Content starts

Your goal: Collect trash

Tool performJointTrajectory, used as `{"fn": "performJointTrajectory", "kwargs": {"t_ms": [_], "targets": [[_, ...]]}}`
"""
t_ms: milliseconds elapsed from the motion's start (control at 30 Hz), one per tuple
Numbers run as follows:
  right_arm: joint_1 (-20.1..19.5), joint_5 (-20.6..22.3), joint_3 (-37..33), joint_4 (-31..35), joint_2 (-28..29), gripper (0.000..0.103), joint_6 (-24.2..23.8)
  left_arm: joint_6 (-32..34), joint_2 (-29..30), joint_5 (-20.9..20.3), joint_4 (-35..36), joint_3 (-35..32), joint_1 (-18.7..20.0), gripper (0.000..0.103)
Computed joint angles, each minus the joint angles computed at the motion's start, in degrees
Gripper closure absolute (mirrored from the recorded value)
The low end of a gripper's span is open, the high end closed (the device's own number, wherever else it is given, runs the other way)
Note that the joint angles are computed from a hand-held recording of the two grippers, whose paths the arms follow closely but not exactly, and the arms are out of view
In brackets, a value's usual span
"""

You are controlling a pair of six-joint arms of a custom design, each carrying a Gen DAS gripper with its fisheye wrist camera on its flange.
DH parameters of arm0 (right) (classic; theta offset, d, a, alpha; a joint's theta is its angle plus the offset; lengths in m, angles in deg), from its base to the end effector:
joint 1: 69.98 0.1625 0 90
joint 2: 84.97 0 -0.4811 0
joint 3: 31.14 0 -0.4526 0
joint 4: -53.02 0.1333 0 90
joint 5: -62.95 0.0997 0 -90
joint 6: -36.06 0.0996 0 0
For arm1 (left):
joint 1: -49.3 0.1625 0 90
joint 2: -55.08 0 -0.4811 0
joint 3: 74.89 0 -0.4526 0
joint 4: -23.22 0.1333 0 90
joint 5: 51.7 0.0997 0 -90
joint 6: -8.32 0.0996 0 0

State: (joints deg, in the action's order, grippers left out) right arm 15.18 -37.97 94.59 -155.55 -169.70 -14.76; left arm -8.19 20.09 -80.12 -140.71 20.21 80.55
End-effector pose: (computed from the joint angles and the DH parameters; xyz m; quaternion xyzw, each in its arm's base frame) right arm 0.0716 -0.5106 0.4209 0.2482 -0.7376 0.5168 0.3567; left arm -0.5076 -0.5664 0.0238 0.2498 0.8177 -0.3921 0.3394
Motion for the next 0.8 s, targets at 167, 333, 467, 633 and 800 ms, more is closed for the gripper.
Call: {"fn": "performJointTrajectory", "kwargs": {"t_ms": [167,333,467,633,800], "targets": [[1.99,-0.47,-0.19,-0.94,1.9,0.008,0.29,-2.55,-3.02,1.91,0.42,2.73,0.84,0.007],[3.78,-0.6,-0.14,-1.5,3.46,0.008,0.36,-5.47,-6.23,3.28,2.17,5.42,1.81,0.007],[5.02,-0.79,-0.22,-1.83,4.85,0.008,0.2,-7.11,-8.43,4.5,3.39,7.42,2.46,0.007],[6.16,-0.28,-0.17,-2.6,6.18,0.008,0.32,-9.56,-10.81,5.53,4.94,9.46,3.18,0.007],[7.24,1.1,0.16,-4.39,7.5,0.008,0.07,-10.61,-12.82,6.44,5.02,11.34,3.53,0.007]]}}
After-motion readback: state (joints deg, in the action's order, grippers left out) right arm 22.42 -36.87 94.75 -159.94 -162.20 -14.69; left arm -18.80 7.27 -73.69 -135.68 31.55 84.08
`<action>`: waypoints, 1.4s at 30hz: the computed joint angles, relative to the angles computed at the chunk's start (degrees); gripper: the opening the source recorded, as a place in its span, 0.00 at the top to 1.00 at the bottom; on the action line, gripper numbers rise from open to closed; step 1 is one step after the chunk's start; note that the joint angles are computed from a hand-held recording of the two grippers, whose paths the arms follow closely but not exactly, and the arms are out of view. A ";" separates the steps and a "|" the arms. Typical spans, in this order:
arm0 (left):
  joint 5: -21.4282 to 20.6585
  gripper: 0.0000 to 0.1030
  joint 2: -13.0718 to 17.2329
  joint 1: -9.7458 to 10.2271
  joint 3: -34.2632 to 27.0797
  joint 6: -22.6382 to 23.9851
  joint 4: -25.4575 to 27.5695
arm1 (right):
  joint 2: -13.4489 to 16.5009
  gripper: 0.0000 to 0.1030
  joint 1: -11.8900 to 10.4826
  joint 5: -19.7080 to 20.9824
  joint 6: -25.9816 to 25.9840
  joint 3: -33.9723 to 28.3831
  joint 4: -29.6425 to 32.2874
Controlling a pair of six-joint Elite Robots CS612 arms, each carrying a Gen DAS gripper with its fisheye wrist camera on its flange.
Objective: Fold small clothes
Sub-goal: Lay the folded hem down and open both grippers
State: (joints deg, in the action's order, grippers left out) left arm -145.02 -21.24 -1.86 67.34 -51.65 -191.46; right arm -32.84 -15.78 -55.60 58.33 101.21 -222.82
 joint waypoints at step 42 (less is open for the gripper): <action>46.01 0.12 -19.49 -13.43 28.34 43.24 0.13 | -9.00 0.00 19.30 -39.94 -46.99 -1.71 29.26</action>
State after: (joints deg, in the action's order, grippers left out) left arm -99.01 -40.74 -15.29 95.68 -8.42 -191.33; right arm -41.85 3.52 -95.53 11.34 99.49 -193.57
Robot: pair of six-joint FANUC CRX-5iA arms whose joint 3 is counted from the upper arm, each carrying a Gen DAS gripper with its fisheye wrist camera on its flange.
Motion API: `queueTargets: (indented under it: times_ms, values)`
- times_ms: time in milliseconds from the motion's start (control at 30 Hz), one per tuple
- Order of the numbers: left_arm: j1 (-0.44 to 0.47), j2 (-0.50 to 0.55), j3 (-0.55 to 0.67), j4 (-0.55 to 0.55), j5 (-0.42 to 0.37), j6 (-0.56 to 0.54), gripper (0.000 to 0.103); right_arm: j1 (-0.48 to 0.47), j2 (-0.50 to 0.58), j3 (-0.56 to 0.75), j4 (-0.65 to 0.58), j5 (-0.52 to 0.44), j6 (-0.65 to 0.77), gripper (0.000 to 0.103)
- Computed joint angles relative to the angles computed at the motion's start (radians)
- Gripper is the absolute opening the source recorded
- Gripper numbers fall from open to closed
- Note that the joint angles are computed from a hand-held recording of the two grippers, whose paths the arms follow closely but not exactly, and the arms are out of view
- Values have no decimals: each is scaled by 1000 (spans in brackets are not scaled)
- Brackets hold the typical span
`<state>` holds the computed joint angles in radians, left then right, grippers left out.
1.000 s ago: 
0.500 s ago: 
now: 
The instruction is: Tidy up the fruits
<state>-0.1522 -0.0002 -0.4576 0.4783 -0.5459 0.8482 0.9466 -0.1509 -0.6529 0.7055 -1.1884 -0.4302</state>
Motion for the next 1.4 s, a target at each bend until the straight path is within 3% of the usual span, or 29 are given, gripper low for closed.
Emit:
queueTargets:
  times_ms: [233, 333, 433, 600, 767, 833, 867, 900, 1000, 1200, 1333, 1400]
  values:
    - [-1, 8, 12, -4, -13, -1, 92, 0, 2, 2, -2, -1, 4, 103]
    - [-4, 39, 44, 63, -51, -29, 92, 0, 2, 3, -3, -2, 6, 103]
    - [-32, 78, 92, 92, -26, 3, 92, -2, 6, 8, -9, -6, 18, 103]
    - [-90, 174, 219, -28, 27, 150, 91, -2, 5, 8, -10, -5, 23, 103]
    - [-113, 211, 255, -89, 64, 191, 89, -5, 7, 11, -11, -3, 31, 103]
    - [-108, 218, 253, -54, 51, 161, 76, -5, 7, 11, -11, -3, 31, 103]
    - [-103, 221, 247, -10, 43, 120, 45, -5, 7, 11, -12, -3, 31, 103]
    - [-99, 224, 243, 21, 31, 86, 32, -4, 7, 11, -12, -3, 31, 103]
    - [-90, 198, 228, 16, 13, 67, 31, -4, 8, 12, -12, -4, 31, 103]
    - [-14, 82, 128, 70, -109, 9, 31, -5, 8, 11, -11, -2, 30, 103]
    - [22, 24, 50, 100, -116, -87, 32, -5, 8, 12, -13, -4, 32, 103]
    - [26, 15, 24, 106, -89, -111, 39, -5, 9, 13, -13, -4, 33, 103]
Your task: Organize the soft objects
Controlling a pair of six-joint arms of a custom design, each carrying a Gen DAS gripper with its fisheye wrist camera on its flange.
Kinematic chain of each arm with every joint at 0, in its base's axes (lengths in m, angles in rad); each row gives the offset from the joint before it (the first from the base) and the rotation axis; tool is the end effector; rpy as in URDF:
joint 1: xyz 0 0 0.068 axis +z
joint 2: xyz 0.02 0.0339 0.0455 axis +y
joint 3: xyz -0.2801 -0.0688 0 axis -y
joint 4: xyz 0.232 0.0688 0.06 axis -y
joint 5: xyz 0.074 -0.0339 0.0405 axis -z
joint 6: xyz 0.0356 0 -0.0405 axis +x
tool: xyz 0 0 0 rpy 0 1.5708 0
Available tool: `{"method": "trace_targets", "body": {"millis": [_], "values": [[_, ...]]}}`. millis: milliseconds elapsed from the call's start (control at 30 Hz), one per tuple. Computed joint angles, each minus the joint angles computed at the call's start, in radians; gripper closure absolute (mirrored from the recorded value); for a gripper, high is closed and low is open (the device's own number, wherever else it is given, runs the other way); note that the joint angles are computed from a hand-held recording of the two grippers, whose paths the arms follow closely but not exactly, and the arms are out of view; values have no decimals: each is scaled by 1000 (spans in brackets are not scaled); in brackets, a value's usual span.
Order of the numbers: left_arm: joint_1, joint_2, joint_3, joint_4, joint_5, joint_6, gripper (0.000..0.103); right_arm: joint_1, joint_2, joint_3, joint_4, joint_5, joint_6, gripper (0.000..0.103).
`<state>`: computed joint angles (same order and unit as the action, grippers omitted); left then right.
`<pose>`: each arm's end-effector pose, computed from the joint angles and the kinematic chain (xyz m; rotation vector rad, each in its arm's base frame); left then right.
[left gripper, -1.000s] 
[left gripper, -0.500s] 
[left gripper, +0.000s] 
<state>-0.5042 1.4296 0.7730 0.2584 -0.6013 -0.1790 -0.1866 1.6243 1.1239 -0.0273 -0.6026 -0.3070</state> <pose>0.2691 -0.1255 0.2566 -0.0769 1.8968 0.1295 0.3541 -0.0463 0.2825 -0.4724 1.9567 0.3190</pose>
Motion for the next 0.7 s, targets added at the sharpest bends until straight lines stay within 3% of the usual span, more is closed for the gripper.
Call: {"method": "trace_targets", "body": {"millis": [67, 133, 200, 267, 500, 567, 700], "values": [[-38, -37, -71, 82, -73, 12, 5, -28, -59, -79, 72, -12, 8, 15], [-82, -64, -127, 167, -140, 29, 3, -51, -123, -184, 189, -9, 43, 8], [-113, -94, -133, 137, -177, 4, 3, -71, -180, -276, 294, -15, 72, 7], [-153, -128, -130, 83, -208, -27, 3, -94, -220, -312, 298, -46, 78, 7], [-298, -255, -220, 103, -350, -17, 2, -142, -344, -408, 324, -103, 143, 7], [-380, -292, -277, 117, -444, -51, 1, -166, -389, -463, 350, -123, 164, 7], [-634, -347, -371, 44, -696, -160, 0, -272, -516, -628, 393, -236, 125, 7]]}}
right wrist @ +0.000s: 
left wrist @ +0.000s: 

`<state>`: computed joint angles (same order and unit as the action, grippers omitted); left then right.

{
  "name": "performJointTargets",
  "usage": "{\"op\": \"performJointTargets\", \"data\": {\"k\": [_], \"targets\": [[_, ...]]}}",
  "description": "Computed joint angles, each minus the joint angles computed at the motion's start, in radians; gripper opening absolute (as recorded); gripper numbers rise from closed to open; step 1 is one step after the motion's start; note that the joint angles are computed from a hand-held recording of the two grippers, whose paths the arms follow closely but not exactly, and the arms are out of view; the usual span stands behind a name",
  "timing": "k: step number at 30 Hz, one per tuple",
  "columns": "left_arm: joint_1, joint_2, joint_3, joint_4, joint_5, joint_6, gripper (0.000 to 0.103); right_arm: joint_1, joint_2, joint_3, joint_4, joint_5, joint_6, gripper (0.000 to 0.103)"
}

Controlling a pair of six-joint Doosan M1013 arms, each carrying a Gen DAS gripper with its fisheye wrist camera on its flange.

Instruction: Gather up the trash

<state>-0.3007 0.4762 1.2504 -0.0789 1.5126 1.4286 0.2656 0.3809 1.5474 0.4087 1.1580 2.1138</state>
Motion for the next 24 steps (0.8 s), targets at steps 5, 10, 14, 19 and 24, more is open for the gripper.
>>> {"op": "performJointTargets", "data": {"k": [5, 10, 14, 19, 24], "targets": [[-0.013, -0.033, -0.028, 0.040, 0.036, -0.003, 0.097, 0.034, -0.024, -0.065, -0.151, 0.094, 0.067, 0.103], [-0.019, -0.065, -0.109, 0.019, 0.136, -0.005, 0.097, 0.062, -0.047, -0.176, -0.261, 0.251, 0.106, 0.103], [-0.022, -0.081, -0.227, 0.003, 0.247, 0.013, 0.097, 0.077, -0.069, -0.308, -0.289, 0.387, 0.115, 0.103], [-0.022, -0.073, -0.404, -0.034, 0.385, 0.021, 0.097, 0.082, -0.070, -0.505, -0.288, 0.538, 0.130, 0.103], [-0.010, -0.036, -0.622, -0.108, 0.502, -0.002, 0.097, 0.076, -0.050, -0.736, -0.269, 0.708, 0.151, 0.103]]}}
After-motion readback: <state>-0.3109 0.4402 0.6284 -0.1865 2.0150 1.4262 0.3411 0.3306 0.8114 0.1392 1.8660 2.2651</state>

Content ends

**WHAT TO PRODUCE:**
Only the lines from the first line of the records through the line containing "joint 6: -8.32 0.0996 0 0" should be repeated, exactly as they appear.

**RESULT OF THIS TASK:**
Your goal: Collect trash

Tool performJointTrajectory, used as `{"fn": "performJointTrajectory", "kwargs": {"t_ms": [_], "targets": [[_, ...]]}}`
"""
t_ms: milliseconds elapsed from the motion's start (control at 30 Hz), one per tuple
Numbers run as follows:
  right_arm: joint_1 (-20.1..19.5), joint_5 (-20.6..22.3), joint_3 (-37..33), joint_4 (-31..35), joint_2 (-28..29), gripper (0.000..0.103), joint_6 (-24.2..23.8)
  left_arm: joint_6 (-32..34), joint_2 (-29..30), joint_5 (-20.9..20.3), joint_4 (-35..36), joint_3 (-35..32), joint_1 (-18.7..20.0), gripper (0.000..0.103)
Computed joint angles, each minus the joint angles computed at the motion's start, in degrees
Gripper closure absolute (mirrored from the recorded value)
The low end of a gripper's span is open, the high end closed (the device's own number, wherever else it is given, runs the other way)
Note that the joint angles are computed from a hand-held recording of the two grippers, whose paths the arms follow closely but not exactly, and the arms are out of view
In brackets, a value's usual span
"""

You are controlling a pair of six-joint arms of a custom design, each carrying a Gen DAS gripper with its fisheye wrist camera on its flange.
DH parameters of arm0 (right) (classic; theta offset, d, a, alpha; a joint's theta is its angle plus the offset; lengths in m, angles in deg), from its base to the end effector:
joint 1: 69.98 0.1625 0 90
joint 2: 84.97 0 -0.4811 0
joint 3: 31.14 0 -0.4526 0
joint 4: -53.02 0.1333 0 90
joint 5: -62.95 0.0997 0 -90
joint 6: -36.06 0.0996 0 0
For arm1 (left):
joint 1: -49.3 0.1625 0 90
joint 2: -55.08 0 -0.4811 0
joint 3: 74.89 0 -0.4526 0
joint 4: -23.22 0.1333 0 90
joint 5: 51.7 0.0997 0 -90
joint 6: -8.32 0.0996 0 0

The answer requires nothing more.